BEGIN Information
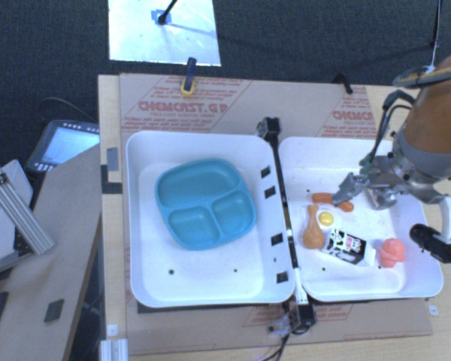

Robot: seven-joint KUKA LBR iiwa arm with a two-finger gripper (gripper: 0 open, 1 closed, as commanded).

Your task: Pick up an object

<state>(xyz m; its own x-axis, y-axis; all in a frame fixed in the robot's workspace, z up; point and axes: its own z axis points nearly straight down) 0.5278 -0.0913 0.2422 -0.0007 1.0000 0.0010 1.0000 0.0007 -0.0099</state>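
Observation:
The right bin (406, 280) holds several small toys. An orange carrot-like piece (325, 198) lies near its left side. Just below it are a tan drumstick (313, 233) and a fried egg (326, 219). A black-and-white carton (347, 247) and a pink lump (391, 252) lie nearer the front. My gripper (344, 192) hangs over the right end of the orange piece, partly covering it. Nothing can be seen lifted in it.
The left bin (146, 277) carries a blue divided plate (205, 202). A black hinge strip (279, 201) runs between the bins. The arm's grey and orange body (436, 134) covers the right bin's far right corner. A tablet (60, 147) sits off the bench at left.

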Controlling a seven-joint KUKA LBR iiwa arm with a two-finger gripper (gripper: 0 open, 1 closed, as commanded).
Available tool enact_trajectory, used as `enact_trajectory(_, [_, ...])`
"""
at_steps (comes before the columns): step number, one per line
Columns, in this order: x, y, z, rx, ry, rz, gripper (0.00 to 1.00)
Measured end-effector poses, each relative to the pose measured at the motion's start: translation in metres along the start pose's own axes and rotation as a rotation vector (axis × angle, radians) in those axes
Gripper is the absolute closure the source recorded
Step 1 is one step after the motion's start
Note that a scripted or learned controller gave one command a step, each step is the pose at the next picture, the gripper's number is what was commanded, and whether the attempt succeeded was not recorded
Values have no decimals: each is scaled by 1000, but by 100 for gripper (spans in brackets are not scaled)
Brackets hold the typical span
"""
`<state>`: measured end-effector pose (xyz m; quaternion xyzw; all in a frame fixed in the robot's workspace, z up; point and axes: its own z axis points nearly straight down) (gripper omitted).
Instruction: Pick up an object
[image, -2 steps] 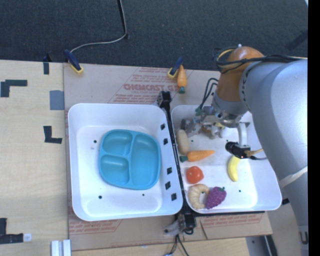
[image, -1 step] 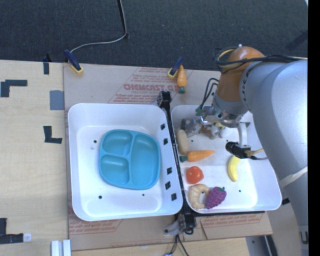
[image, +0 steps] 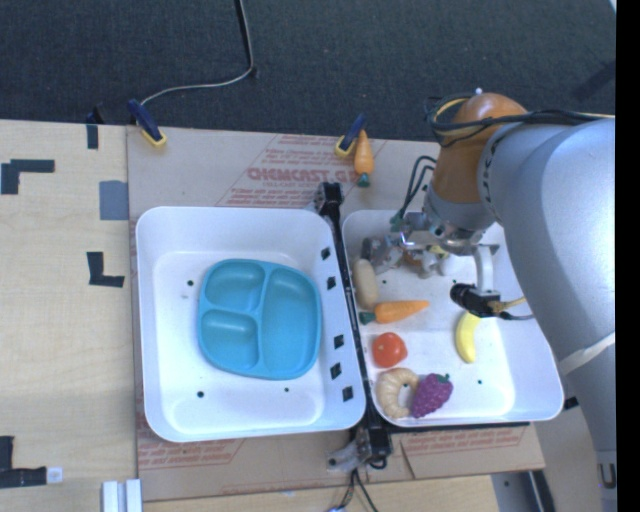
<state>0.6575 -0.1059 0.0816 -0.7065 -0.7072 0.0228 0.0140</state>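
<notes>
Your metal pincer (image: 415, 248) hangs low over the right white bin (image: 520, 385), near its far edge; you cannot tell its opening. The nearest toy, a pale potato-shaped piece (image: 366, 283), lies just beside it.

The arm (image: 560, 220) runs off the right edge, hiding the right bin's (image: 520, 395) far corner

right bin (image: 520, 385) | carrot (image: 400, 311), tomato (image: 389, 349), banana (image: 466, 337), grapes (image: 431, 394) lying loose
</notes>
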Motion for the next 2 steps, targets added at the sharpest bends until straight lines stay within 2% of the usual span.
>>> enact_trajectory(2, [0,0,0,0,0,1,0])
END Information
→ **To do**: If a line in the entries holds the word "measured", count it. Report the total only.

→ **Answer to the problem**: 2